* WHAT IS REQUIRED: Establish how many lines in the entries hold the string "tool". The number by itself is the whole answer.

(Stored records)
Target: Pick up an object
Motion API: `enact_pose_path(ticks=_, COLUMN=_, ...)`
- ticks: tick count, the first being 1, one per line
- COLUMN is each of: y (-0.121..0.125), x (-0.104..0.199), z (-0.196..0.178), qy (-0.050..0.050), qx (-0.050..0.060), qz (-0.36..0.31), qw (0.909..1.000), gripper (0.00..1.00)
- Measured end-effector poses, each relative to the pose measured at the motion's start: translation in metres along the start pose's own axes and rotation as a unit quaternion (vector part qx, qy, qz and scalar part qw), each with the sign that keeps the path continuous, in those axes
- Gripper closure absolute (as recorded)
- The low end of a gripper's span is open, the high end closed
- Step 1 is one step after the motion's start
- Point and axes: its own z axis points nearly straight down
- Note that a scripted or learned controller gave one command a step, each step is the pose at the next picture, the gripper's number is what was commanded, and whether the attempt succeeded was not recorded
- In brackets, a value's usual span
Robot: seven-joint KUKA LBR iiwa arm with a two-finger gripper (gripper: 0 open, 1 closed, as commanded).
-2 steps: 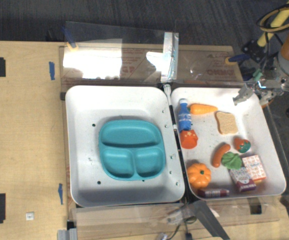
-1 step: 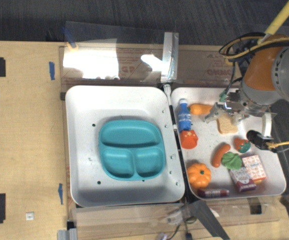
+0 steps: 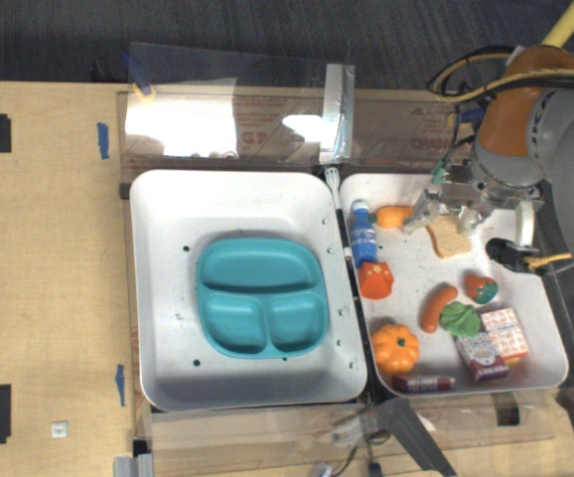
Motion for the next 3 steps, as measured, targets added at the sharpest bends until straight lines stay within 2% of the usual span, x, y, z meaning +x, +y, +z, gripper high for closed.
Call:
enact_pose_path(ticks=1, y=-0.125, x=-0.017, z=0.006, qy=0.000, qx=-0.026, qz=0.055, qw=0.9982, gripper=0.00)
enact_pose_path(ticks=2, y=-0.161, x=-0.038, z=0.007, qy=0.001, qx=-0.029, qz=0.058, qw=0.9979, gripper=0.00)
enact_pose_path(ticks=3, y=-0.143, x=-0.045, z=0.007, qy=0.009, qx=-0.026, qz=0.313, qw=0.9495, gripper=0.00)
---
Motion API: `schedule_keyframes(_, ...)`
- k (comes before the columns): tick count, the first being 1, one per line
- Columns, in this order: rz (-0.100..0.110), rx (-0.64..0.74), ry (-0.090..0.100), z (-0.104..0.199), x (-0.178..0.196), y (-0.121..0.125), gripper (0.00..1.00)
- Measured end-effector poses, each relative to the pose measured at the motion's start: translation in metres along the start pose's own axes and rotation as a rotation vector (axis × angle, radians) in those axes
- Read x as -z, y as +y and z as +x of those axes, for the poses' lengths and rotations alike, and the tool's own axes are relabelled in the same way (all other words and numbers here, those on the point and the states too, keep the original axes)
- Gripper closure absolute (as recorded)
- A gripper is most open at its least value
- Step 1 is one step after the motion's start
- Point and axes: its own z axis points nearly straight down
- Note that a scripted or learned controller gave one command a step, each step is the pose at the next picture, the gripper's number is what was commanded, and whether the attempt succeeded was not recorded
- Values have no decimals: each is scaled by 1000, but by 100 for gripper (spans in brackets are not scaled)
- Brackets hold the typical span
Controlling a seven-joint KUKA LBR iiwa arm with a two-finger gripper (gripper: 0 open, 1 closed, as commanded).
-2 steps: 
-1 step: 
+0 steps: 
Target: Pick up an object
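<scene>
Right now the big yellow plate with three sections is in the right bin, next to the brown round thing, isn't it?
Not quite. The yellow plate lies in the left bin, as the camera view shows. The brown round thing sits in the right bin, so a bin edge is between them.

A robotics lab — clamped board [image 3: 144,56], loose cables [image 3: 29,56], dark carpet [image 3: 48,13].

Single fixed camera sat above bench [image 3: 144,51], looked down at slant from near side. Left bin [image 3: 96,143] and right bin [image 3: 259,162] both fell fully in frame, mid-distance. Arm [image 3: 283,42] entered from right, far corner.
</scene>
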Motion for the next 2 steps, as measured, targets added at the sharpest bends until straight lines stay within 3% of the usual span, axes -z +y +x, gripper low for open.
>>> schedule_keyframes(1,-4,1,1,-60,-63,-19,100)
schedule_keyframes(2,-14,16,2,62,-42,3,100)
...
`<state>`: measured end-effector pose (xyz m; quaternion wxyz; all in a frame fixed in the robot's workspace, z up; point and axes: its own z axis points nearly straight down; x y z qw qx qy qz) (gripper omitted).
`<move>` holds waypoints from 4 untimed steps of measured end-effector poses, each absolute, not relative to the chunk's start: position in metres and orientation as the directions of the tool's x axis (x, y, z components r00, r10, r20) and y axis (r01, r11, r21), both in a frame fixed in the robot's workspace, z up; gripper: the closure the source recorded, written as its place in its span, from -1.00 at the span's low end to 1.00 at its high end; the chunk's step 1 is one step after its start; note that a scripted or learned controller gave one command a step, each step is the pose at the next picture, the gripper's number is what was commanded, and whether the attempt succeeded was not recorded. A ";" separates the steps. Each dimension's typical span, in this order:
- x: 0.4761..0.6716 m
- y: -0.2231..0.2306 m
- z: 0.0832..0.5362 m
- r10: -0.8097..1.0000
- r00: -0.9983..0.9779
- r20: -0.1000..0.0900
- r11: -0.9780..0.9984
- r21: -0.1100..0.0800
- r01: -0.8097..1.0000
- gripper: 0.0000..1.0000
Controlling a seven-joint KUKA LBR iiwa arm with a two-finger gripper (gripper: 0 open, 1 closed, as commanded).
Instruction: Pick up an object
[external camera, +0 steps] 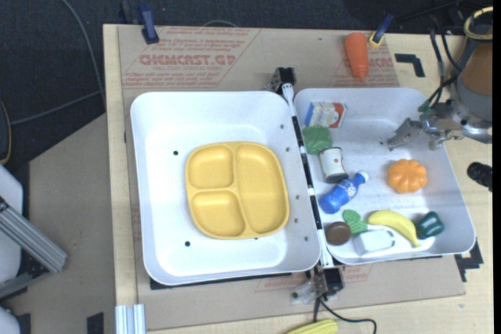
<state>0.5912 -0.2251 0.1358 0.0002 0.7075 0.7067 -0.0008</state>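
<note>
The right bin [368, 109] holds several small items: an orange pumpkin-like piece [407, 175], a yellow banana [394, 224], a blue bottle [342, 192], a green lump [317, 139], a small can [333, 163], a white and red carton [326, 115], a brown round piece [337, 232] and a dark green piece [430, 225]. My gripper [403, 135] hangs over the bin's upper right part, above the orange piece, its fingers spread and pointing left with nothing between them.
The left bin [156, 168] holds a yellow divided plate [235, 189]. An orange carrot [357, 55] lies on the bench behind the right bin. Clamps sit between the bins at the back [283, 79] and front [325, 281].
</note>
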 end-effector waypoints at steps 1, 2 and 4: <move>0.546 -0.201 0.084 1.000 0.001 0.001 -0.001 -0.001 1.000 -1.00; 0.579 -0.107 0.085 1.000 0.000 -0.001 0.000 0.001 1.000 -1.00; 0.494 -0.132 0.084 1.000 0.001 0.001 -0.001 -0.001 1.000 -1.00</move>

* SOLUTION TO THIS EXERCISE: 2